A primeira mentira havia sido fácil porque não eram uma mentira por completo, mas naquele momento, eu não consegui forçar a negação para fora, a mentira ficou presa em minha língua, sequer consegui olhar para ela. Alessia percebeu, no entanto. E vi em seus olhos que ela não queria acreditar. Para mim não era grande coisa, já tinha sido observado fazendo sexo diversas vezes, mas Alessia encarou aquilo como uma traição. Um desrespeito. O pior de tudo foi a culpa. Eu não me senti culpado no momento, nem depois, mas quando Alessia me olhou ferida daquela forma, algo dentro de mim se partiu. Eu sequer sabia como pedir desculpas, nunca tinha pedido desculpas por nada, nunca tinha me sentido culpado, afinal. 

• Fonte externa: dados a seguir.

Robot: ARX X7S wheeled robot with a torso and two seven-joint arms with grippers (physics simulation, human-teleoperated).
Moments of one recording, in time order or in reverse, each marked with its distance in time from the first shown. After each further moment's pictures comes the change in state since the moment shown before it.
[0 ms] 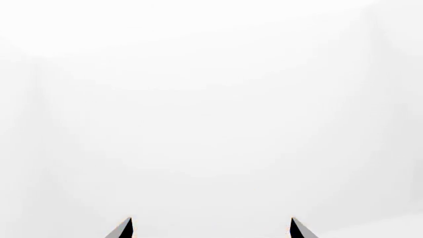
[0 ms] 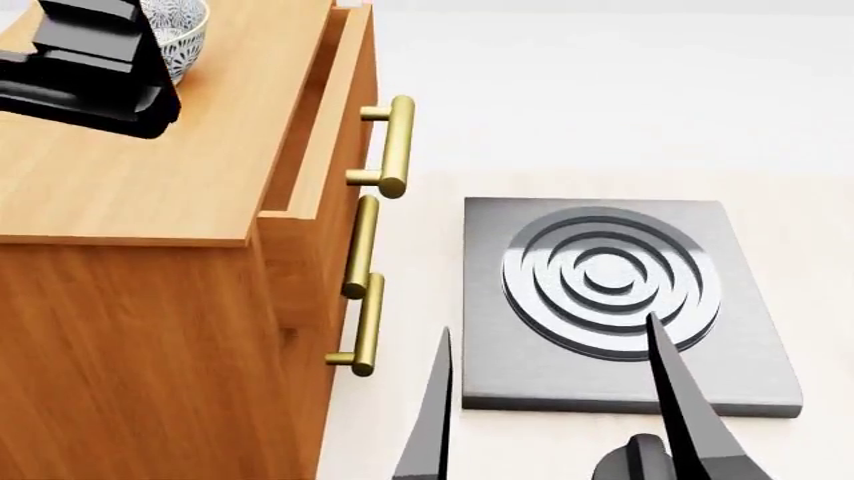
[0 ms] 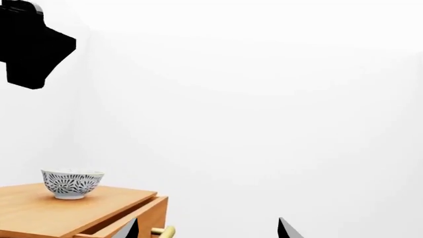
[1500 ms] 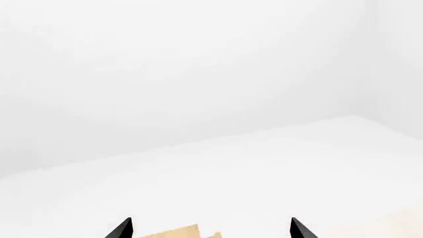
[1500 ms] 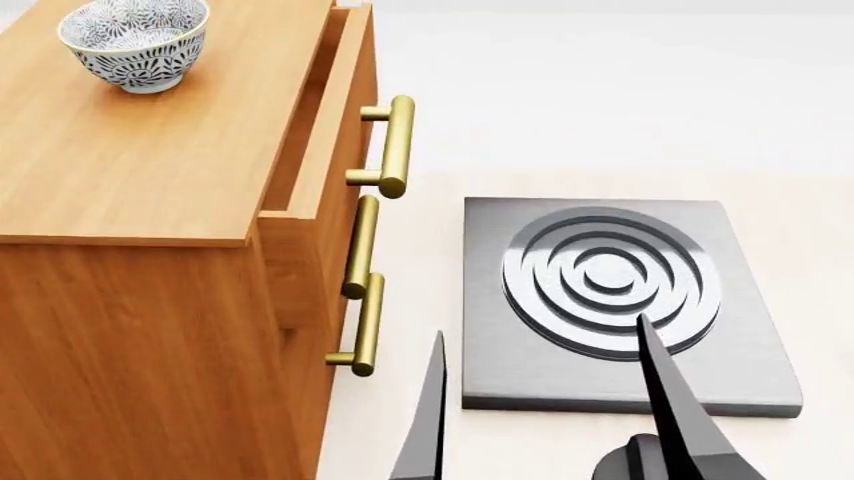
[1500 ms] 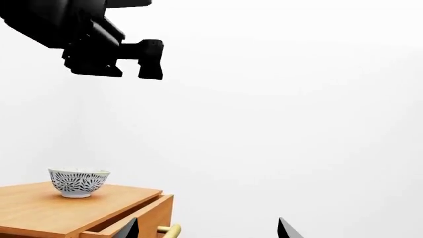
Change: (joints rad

— Eu não sabia que você consideraria dessa forma. — Acabei dizendo, as palavras se embolando conforme eu tentava organizar meus pensamentos. — Se eu soubesse… 

— Você achou o que? Que eu ficaria feliz em saber que minha irmã nos viu transando e que você continuou mesmo sabendo que ela estava lá? — Alessia sussurrou energicamente. Seu olhar de desdém me fez estremecer. 

— Eu não quis te desrespeitar. Eu estava com raiva de Alessa, da raiva que ela sente por estarmos bem. Eu queria que ela visse que eu te fazia bem. — Patético. Minhas palavras eram patéticas, minha postura era patética. Eu estava, pela primeira vez na vida, acuado pelo olhar irritado de uma mulher. Tudo era absolutamente patético. 

— E então você provou ser exatamente o que ela pensava! — Alessia aumentou a voz, o rosto vermelho de indignação. — É isso, não é? Ela estava certa. Essa merda toda que você diz é para se poupar do trabalho de ter que me estuprar sempre que quisesse sexo. 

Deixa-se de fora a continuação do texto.